_Task requirements_. Please give back word for word the lines of the material below between the line containing "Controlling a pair" and the line containing "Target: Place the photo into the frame", inclusive.

━━━━━━━━━━━━━━━━

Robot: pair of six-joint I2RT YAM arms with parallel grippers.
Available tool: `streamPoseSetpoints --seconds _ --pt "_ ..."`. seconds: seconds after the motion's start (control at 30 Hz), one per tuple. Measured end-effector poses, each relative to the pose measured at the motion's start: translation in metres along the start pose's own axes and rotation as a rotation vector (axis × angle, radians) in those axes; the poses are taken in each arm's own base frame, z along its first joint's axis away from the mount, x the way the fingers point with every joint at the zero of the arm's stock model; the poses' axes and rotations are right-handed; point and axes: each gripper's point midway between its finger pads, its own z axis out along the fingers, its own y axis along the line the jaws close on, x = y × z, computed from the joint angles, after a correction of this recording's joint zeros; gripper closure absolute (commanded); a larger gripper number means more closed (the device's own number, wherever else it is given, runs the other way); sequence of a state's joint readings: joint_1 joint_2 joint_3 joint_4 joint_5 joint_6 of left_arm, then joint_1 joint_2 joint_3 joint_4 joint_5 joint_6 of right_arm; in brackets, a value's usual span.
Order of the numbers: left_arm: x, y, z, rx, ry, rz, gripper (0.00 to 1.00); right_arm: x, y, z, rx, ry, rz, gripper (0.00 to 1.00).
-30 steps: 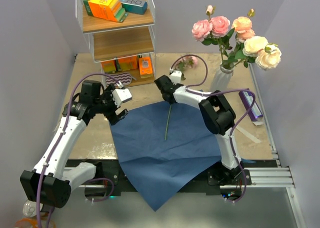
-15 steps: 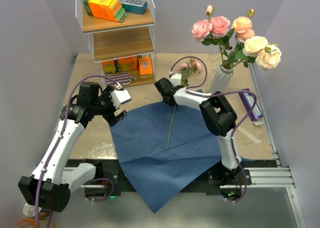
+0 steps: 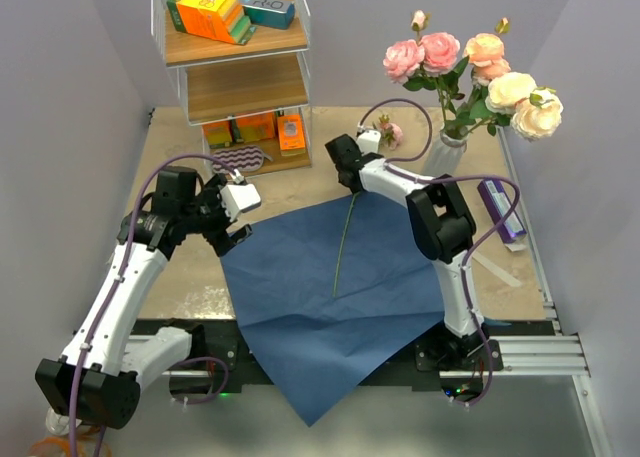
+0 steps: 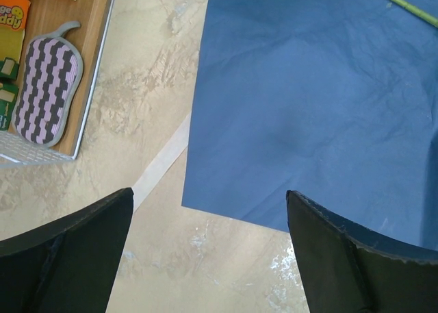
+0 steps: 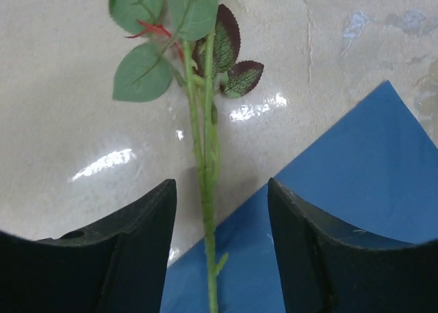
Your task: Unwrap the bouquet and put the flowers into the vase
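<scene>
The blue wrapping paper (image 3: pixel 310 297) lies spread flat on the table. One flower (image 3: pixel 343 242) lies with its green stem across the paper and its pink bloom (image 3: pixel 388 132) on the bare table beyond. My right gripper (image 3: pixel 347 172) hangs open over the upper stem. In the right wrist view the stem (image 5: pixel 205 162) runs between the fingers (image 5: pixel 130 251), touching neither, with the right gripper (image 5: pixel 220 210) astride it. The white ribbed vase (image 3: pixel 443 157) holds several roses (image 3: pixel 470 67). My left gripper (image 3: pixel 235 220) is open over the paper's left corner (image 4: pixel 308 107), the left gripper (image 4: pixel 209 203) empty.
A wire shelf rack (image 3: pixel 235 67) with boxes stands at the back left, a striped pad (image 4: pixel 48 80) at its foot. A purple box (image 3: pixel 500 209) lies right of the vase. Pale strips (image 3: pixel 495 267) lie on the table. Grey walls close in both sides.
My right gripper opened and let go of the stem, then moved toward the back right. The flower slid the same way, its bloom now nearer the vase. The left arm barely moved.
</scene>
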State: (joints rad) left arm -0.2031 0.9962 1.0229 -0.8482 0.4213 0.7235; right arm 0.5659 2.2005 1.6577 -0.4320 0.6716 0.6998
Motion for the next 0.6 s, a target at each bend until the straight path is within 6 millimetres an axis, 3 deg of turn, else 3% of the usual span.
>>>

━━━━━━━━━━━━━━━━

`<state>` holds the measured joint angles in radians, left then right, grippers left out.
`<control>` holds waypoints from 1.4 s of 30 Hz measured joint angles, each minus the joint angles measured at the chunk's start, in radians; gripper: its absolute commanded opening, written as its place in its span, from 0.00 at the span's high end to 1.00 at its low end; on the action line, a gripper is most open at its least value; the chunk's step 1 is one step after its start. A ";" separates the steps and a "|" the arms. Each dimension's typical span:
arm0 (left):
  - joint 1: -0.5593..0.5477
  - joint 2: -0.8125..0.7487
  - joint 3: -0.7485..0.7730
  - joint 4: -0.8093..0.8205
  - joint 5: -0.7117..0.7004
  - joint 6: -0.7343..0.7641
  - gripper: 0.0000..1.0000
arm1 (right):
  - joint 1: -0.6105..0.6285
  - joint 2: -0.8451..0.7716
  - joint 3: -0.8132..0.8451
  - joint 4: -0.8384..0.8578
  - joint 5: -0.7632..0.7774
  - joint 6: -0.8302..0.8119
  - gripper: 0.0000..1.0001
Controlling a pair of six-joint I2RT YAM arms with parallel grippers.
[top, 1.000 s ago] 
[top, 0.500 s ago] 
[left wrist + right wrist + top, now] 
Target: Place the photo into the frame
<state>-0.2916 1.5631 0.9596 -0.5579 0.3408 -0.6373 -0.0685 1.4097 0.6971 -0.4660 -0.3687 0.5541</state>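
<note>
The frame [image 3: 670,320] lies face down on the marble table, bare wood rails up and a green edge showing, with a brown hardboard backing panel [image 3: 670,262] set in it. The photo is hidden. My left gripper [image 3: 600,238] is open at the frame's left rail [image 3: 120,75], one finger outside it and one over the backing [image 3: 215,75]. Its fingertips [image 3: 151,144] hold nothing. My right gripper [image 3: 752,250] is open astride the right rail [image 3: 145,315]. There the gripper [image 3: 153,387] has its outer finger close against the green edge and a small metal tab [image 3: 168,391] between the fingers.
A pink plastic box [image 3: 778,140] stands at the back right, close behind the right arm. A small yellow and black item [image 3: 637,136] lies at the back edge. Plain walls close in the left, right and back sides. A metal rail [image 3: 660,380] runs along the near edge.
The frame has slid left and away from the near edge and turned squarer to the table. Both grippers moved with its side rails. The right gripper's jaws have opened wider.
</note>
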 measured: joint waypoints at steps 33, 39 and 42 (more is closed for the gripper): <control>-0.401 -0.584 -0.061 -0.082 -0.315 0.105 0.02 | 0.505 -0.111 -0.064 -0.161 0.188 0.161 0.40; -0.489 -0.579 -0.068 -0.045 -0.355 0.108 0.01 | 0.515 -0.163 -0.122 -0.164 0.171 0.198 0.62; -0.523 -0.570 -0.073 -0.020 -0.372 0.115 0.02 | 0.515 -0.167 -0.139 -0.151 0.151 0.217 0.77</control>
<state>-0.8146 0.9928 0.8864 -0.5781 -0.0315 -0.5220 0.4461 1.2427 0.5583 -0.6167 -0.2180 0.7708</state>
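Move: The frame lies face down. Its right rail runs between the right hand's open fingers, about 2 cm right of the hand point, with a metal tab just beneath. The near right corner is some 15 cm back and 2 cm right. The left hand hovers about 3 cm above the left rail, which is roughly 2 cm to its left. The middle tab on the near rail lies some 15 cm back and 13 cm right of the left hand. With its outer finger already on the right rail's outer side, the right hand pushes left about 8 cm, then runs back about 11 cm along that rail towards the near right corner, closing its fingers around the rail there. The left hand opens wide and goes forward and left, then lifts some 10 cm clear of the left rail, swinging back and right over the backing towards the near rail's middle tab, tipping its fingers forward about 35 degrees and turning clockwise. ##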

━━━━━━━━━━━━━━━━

_Solution to this task_.
Controlling a pair of six-joint I2RT YAM arms with parallel grippers.
[top, 1.000 s ago] 
[top, 0.500 s ago] 
[left wrist + right wrist + top, now] 
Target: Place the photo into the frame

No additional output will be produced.